Disability discrimination: Employee's failure to provide medical information

Posted by Vicky Schollar on
Can an employer reasonably be expected to know that an employee who claims to be "bipolar" is disabled, if the employee thwarts a definitive diagnosis?

Not in the case of Cox v Essex County Fire and Rescue Service according to the Employment Appeal Tribunal (EAT). This question is important because there will be no duty to make reasonable adjustments if an employer does not know and could not reasonably be expected to know that the employee was disabled and is likely to be placed at a disadvantage*. This is not a get-out clause: the EHRC Code on the Equality Act 2010 advises that employers "must do all they can reasonably be expected to do" to find out this information.

Mr Cox commenced employment in 2007. In his pre-employment medical questionnaire he confirmed that he suffered from mild depression and was taking anti-depressants.  In response to the question of whether he had a disability or health condition which affected his ability to carry out day to day activities he answered "no". 

In June 2008 Mr Cox had an accident at work. In 2009 concerns were raised about his performance.   Mr Cox told his employer that he was seeing a cognitive behaviour therapist and was suffering from severe depression.  The employee was referred to Occupational Health ("OH") who advised that Mr Cox was unlikely to be suffering from a disability.

Later that year Mr Cox was suspended from work following allegations of aggressive, threatening and intimidatory behaviour. The employee alleged that he had been suffering from bipolar disorder for the previous two months and disclosed a report from a psychiatrist which stated "Diagnosis: ?Bipolar Affective Disorder…The picture described by Mr Cox and his wife does seem to suggest that he might have experienced a Hypomanic Episode which seems to be gradually settling down". 

Mr Cox was referred back to OH who then sought to obtain medical information from the employee's doctor, as, in their view, it was not clear whether bipolar was an active diagnosis.  Mr Cox withdrew his consent to OH obtaining the relevant medical information following advice from his personal injury lawyer.

In February 2010 Mr Cox was dismissed for gross misconduct.  He subsequently brought claims against his employer for unfair and wrongful dismissal and disability discrimination.

By the time the matter came before the Employment Tribunal the Fire Service had accepted that Mr Cox was disabled.  However, the Tribunal held that Mr Cox's employer had not known and could not reasonably have been expected to know that he was disabled at the relevant time.  Further the Tribunal held that the Fire Service had done all that it could reasonably have been expected to do to find out whether Mr Cox had a disability – it had asked the correct questions, but had been thwarted in its attempts by Mr Cox's reluctance to disclose certain medical information. As a result there was no definitive diagnosis of whether Mr Cox was bipolar.

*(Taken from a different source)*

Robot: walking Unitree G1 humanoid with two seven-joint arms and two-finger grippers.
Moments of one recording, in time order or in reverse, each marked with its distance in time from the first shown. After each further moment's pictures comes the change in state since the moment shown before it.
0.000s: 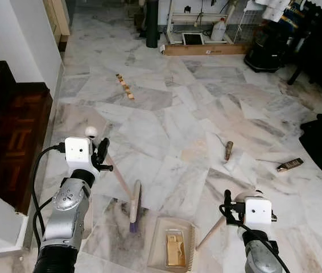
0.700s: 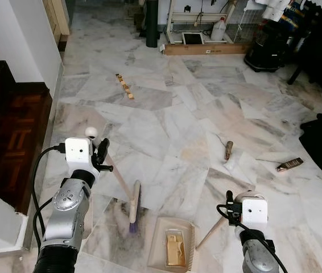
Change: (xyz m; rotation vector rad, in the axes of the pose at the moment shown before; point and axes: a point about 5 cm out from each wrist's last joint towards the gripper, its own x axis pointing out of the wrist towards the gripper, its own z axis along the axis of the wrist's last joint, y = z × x) left arm 0.000 0.000 -0.001 0.001 -0.003 -0.001; right arm 0.005 0.003 -0.003 0.001 -0.007 0.012
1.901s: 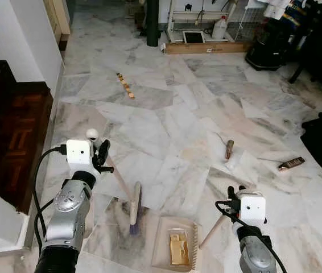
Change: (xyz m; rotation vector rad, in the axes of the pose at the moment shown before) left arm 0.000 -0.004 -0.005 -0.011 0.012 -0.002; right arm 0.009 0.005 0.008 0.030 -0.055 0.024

The employee appealed and lost. The EAT upheld the Tribunal's conclusion that it would be wrong to find the employer had actual or constructive knowledge of the employee's illness before it had obtained authoritative medical advice.  The EAT went on to say that whilst an employer is not required to know the precise diagnosis of an alleged disability to be liable, it does have to know whether the employee is suffering from a mental impairment the effects of which are substantial and long term. In this particular case that knowledge was absent.

Whilst an employee's failure to co-operate may hinder the employer's attempts to establish whether the employee is disabled, each situation will turn on its own facts. It may well be apparent without medical evidence that an employee with depression, for example, has a mental impairment, the effects of which are substantial and long term. Employers should therefore proceed with caution and should not automatically presume that they have a good defence to a claim for disability discrimination where an employee fails to cooperate in providing medical information. 

*NB: What the employer knows or could reasonably be expected to know is also relevant to claims of direct disability discrimination and discrimination arising from a disability, although not to claims of indirect disability discrimination.